Verify that the numbers given along side of the cubic polynomials are their zeroes. Also verify the relationship between the zeroes and the coefficients.

`2x^3 + x^2 – 5x + 2 ; 1/2, 1, – 2`

Answer 1

p(x) = 2x³ + x² - 5x + 2

Zeroes for this polynomial are 1/2, 1, -2

p(1/2) = `2(1/2)^3+(1/2)^2-5(1/2)+2`

= `1/4+1/4-5/2+2`

=0

p(1) = 2 x 1³ + 1² - 5 x 1 + 2

= 0

p(-2) = 2(-2)³ + (-2)² - 5(-2) + 2

= -16 + 4 + 10 + 2 = 0

Therefore, 1/2, 1, and −2 are the zeroes of the given polynomial.

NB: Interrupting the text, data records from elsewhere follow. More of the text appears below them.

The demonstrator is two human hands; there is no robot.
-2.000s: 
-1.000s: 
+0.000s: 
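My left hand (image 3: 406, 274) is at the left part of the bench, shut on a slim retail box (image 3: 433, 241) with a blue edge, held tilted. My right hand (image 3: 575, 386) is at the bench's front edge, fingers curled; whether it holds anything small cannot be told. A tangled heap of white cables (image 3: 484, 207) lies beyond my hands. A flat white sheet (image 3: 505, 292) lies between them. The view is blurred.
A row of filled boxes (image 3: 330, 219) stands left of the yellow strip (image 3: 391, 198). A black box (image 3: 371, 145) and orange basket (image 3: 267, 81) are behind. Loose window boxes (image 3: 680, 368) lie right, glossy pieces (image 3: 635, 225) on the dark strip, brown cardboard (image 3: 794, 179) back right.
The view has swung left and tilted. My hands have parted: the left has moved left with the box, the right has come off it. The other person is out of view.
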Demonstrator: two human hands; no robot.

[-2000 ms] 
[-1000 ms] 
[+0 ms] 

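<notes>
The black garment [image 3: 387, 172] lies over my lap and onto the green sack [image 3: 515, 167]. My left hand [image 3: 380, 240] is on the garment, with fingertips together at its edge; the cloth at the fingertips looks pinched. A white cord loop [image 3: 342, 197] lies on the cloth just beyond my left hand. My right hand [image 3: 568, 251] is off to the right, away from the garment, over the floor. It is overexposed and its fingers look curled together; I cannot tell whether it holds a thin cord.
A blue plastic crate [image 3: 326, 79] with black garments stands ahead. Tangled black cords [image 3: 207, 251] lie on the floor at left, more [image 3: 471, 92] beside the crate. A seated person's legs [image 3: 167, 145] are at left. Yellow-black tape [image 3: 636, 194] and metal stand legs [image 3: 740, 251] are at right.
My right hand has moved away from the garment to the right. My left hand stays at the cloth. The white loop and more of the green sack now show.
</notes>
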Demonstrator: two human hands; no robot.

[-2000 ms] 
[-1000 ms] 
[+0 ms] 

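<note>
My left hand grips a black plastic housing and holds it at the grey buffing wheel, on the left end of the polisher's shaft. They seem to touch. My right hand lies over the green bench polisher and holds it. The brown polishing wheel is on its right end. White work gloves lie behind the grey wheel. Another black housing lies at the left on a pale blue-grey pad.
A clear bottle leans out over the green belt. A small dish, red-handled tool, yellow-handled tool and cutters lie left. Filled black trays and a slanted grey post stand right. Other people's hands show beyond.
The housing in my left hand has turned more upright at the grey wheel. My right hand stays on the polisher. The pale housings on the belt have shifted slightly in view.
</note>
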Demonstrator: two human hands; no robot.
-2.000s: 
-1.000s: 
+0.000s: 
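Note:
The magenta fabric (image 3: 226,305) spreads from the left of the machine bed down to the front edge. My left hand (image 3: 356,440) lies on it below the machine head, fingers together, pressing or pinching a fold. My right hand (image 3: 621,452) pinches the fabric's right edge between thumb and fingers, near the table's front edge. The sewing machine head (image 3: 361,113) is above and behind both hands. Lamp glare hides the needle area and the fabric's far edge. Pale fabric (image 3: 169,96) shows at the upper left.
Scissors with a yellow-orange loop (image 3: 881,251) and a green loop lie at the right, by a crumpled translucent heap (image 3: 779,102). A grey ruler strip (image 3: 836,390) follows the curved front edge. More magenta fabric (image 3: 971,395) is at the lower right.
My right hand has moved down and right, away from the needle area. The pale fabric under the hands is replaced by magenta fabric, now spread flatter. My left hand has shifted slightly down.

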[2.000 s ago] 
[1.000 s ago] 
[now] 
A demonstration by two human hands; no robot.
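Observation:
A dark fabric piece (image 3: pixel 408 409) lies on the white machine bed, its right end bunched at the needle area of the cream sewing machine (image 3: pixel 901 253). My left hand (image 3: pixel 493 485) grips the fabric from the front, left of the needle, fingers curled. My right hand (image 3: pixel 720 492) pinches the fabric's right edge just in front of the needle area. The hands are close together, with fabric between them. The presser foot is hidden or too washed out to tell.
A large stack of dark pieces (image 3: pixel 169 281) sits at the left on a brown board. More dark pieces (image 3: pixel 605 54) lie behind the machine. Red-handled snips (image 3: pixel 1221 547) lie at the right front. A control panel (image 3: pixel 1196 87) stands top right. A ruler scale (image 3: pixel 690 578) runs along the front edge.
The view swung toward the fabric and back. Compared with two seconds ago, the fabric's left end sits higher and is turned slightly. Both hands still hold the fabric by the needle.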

Comparing the given polynomial with ax³ + bx² + cx + d we obtain a = 2, b = 1, c = −5, d = 2

We can take α = 1/2,  β = 1, y = -2

α + β + γ = `1/2+1+(-2) = -1/2 = (-b)/a`

αβ + βγ + αγ = `1/2xx1+1(-2)+1/2(-2)=(-5)/2 = c/a`

αβγ = `1/2xx1xx(-2) = (-1)/1=(-(2))/2=(-d)/a`

Therefore, the relationship between the zeroes and the coefficients is verified.